Phase transitions in the rheology of biopolymer networks
Author
Shivers, Jordan L.
Date
2022-03-14Advisor
MacKintosh, Fred C
Degree
Doctor of Philosophy
Abstract
Most biological materials are stabilized internally by disordered networks of long, thin protein assemblies known as biopolymers. These networks occupy a negligible fraction of the space inside cells and tissues, yet are largely responsible for their extraordinary mechanical properties and exceptional resilience against unpredictable physiological loads. An essential contributor to this resilience is their highly strain-dependent stiffness; they easily deform to accommodate small strains, yet resist damage by stiffening significantly in response to larger strains. Recent work has suggested that the phenomenon of strain-induced stiffening in stiff or athermal biopolymer networks, like the collagen-rich extracellular matrix, constitutes a phase transition between distinct mechanical regimes, analogous to connectivity-controlled rigidity transitions observed in networks and other amorphous materials. Simulations have shown that this transition is heralded by classic signatures of continuous phase transitions, including power law scaling of relevant observables and a diverging correlation length.

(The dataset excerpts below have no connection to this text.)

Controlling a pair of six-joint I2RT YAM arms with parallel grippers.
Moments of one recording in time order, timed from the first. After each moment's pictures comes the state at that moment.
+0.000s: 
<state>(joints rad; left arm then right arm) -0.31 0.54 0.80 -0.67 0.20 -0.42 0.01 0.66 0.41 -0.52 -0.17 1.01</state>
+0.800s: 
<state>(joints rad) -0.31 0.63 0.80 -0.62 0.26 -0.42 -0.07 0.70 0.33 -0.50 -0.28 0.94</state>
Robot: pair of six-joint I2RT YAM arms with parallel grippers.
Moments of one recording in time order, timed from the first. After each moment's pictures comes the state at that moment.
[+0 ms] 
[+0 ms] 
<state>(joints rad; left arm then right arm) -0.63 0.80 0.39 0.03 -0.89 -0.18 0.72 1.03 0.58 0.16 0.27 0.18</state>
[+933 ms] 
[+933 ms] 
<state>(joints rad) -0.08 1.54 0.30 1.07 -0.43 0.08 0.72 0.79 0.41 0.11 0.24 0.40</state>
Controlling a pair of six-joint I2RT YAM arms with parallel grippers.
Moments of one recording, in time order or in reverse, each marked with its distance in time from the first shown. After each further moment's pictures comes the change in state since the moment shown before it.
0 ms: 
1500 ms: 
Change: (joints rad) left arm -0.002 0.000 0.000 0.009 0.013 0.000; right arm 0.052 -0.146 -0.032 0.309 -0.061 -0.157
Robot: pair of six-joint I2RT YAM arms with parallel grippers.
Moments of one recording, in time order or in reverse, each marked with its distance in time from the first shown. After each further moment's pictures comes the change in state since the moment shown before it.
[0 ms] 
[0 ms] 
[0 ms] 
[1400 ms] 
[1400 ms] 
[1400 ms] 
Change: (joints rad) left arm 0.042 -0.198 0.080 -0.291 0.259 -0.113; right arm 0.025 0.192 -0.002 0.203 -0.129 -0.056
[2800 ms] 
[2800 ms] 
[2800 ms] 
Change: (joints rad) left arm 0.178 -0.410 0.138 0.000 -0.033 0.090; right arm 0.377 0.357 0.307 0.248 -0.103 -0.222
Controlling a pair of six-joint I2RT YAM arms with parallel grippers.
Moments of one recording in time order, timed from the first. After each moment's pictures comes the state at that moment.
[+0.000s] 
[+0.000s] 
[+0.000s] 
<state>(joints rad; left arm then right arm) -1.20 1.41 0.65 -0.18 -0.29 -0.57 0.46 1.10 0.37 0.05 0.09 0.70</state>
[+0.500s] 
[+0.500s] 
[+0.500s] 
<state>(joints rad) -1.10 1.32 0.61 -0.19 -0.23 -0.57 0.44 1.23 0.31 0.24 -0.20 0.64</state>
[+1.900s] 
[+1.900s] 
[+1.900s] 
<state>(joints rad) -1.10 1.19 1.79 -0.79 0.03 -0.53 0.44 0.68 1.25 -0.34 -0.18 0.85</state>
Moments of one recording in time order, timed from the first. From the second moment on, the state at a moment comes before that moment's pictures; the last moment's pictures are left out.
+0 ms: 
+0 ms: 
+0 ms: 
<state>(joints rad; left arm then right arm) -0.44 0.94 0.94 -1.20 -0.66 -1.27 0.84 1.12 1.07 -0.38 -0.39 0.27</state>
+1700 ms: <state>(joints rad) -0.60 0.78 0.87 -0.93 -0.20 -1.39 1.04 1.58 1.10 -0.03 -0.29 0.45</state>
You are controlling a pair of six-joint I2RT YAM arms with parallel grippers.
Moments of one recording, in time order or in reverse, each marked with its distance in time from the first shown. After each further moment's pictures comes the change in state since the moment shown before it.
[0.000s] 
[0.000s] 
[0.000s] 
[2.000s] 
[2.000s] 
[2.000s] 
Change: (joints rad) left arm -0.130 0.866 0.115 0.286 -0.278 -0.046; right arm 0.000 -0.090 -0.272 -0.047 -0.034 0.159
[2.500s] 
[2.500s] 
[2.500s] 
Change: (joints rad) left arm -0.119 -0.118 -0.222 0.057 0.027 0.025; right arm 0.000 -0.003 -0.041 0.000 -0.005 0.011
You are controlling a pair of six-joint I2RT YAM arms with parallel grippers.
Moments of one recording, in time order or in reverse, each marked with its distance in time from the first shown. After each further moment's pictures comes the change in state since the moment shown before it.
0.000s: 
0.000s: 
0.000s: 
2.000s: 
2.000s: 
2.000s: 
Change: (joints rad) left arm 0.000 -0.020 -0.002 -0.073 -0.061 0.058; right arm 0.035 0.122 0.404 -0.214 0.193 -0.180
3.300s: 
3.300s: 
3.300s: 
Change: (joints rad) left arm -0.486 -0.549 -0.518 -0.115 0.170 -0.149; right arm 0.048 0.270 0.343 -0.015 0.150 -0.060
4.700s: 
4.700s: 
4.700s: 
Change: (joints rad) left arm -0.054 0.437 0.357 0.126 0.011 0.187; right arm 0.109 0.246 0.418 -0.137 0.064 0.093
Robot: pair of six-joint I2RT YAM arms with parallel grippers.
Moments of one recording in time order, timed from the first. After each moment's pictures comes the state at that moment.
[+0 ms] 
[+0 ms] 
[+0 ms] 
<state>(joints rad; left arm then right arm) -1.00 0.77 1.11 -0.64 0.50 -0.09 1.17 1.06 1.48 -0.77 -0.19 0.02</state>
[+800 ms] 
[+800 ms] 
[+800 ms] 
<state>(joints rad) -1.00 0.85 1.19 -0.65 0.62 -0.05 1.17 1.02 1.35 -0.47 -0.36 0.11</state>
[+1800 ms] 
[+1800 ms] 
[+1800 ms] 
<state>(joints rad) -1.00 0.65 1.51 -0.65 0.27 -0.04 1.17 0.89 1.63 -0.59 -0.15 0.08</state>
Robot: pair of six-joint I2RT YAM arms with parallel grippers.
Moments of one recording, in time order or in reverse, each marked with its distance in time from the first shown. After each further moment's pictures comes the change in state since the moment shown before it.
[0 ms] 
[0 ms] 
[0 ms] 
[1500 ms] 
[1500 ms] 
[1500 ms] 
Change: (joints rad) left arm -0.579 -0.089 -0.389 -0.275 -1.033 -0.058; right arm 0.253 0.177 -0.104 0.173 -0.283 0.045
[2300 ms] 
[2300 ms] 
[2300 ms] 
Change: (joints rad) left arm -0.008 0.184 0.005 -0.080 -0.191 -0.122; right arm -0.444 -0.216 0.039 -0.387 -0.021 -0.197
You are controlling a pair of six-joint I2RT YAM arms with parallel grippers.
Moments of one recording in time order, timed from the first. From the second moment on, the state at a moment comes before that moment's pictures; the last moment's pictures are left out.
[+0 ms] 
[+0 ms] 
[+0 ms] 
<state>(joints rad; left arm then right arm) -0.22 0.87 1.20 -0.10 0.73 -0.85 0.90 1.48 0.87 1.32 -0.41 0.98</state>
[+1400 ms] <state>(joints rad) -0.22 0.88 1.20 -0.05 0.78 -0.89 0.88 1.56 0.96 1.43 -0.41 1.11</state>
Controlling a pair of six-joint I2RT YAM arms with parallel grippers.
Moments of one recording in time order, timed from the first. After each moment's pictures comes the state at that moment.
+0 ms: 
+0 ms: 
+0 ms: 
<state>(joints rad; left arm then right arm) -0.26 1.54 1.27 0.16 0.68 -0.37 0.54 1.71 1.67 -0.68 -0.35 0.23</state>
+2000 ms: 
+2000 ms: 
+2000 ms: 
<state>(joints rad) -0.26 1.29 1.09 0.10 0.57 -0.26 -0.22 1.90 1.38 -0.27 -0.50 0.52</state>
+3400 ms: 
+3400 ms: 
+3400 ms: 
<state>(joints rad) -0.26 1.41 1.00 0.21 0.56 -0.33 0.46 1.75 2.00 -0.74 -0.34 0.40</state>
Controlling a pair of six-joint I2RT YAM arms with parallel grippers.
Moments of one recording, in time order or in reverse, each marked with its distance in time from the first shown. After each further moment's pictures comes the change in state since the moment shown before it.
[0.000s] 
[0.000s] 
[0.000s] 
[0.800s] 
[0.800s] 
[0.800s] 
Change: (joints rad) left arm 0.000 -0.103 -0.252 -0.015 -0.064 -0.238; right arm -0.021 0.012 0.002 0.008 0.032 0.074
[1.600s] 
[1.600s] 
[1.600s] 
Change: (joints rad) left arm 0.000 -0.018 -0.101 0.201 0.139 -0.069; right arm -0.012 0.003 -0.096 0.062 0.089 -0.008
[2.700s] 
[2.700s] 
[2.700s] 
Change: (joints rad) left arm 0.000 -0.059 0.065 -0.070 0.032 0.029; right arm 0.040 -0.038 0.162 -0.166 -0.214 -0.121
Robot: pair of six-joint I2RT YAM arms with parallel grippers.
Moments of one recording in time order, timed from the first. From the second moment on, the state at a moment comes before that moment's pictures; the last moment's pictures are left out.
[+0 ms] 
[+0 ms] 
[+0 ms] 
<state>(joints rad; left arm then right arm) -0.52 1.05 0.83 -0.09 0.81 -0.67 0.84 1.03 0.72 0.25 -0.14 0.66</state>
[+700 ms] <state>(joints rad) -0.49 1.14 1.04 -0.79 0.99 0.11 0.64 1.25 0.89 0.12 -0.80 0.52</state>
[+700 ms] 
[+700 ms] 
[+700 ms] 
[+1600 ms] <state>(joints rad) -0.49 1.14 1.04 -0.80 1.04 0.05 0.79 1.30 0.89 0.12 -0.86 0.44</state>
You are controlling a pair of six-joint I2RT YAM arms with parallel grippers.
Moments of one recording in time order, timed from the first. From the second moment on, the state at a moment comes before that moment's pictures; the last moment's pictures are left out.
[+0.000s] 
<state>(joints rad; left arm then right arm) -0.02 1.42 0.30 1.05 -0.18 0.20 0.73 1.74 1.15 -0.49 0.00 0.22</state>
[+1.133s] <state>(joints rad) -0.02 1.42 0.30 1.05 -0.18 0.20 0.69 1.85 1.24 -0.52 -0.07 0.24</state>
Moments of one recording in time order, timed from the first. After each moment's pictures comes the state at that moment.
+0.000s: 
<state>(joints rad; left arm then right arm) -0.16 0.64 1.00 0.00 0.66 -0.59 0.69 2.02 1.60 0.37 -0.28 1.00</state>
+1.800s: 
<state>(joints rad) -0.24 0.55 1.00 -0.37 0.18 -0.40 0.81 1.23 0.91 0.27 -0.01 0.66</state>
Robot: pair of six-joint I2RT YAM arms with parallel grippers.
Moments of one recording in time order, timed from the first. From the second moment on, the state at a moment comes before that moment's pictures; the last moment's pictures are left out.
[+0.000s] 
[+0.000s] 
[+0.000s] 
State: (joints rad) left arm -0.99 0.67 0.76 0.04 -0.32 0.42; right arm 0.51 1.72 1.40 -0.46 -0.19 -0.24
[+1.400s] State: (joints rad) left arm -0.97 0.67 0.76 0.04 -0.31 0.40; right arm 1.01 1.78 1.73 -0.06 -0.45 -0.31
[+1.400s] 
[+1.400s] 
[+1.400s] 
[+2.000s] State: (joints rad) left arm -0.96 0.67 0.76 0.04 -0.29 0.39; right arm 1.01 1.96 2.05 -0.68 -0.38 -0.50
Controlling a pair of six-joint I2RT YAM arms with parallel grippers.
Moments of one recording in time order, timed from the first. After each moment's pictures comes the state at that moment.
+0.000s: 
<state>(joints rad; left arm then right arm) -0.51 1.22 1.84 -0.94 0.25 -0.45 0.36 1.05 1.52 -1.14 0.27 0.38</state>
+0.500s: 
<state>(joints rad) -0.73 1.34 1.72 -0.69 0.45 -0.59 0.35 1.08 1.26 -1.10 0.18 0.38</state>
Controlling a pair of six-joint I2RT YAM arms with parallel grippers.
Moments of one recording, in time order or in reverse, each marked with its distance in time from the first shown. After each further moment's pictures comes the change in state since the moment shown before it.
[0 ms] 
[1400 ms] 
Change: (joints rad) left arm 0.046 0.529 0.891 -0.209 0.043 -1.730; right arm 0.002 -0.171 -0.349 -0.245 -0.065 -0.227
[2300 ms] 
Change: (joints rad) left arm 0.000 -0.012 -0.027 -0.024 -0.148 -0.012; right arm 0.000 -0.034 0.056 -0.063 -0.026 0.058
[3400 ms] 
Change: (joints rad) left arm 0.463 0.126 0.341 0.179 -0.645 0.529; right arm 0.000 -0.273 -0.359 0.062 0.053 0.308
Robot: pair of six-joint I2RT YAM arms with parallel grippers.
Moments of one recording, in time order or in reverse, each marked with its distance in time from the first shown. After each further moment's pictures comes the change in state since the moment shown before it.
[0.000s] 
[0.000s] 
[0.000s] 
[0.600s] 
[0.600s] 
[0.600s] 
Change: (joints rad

In this thesis, we develop theoretical and computational models to describe the mechanics and dynamics of disordered elastic networks near the onset of rigidity. We develop a real space renormalization-based scaling theory that establishes relationships between the various critical exponents describing the scaling of the elastic moduli and fluctuations in networks near both the strain-controlled and connectivity-controlled rigidity transitions, which we validate using simulations of coarse-grained elastic networks. We then describe the rheology of fluid-immersed networks near the strain-induced stiffening transition and demonstrate that a coupling between diverging strain fluctuations and time-dependent energy dissipation leads to emergent power law rheology at a critical prestrain. Next, we explore the effects of criticality on a phenomenon in biopolymer networks known as the nonlinear Poisson effect, which describes their tendency to shrink dramatically and strongly align when stretched, a behavior with potentially major consequences for matrix-embedded cells. We show that this effect coincides with an analogous extension-controlled rigidity transition and describe the influence of this transition on network rearrangement and the scaling of the apparent Young's modulus. We further propose a physical mechanism for the unusual compression-driven stiffening effect observed in tissues. Considering a simplified model tissue consisting of a disordered network with embedded stiff particles, we construct a phase diagram describing a unique regime of compression-driven, tension-dominated mechanical stability that arises in these systems before conventional jamming, which we validate in simulations.